Jeremy Clarkson's the same. Up to about three years ago he professed that he hated and didn't get football in every other column in his various rags, referring to "footballists" and the like.
Now, according to him, he's always been a dyed-in-the-wool Chelsea fan who's been watching them since the 1970 cup final, despite growing up in Rotherham and going to school in Derbyshire.
The most embarrassing fans in the game. Absolutely cringe-worthy.
At what other club could a national paper manage to find enough homemade posters and banners to justify a special feature? They're an extraordinary bunch.
They aren't even the standard of a primary school project.

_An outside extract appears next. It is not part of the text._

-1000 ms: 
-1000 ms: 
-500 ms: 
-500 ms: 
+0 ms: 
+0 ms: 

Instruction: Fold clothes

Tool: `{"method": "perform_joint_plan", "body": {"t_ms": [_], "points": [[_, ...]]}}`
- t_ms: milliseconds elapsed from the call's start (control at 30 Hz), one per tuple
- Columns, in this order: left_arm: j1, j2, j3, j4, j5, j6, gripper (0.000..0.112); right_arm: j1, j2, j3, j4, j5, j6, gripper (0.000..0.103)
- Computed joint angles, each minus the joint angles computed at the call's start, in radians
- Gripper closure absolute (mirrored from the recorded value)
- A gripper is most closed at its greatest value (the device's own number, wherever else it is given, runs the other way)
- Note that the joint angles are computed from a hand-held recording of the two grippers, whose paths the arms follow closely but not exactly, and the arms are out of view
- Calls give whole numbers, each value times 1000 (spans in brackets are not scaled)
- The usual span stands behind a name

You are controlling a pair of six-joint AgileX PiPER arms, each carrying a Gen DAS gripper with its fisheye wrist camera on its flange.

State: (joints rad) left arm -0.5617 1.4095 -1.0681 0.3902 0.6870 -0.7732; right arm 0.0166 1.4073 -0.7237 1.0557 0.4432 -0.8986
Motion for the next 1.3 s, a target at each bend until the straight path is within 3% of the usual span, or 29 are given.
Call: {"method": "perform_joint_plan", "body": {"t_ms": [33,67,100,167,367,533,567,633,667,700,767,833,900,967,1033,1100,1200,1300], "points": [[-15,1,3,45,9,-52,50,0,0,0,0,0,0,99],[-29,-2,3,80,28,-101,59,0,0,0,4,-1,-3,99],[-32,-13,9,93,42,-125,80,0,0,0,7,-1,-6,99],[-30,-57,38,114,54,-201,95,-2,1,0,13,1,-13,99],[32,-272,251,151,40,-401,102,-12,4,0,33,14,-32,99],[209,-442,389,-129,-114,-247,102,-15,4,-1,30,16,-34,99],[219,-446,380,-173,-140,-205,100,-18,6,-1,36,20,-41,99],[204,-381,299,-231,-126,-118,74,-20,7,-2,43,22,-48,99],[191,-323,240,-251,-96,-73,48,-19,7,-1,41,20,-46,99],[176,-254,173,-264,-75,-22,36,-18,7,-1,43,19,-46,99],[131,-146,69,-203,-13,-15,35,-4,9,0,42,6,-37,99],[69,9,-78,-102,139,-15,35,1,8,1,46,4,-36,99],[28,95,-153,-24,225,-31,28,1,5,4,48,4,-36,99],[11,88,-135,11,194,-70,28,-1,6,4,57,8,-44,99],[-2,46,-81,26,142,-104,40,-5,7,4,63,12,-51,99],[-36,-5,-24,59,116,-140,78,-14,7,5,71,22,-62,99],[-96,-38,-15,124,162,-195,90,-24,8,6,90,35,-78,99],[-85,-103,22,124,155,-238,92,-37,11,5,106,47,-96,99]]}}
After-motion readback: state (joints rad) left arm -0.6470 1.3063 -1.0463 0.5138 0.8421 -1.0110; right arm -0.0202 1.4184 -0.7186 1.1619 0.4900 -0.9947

Still, Ken Bates would be disgusted at the leniency. Nothing confiscated by stewards? No life bans? No electric shock fences? Not even a mild tazering?
Pretty much sum up all that's wrong with modern football A4 pieces of paper with hearts and kisses for ex managers, women wearing "mourinio" T shirts, posh boys who go but only because they live around the corner, have never played the game either and couldn't even tell you who david speedie was , fans who are outraged because they cant be at Bournemouth yet were champions the season before divs on sky sports singing songs they made up about being dynamo
its not just them, Man Utd & Sniverpool are just the same , its brilliant watching them all fall apart and there fans crying , long ma it continue apart from the year 1992 /93 I don't think ive enjoyed a Premier league season as much
And Bowles is onside, Swinburne has come rushing out of his goal , what can Bowles do here , onto the left foot no, on to the right foot
That’s there that’s two, and that’s Bowles
Brian Moore
Far be it for anyone to advocate eugenics, but in the interests of society as a whole surely Scumford Bridge should be used for missile testing one Saturday afternoon.
This is truly exceptional. The channel that keeps giving.
“I’ve completely lost it” — Tell me about it, mate. Roman out, sack the board…the kn ob’s spun ked £1bn+ on your poxy, two-bob club, you fuc king div; you wouldn’t be anywhere without him. I love it when he angrily demands Abramovich leave the club.
Genuinely worrying is the revelation that this clown is studying at University! Is he doing his football badge at Frank Sinclair's Soccer school in Chessington?
“I’ve completely lost it” — Tell me about it, mate. Roman out, sack the board…the kn ob’s spun ked £1bn+ on your poxy, two-bob club, you fuc king div; you wouldn’t be anywhere without him. I love it when he angrily demands Abramovich leave the club.
Genuinely worrying is the revelation that this clown is studying at University! Is he doing his football badge at Frank Sinclair's Soccer school in Chessington?
To be fair, he has 'completely lost it'.
The poor little soldier. I hope his mum puts an extra dollop of jam in his ready brek tomorrow - he needs it.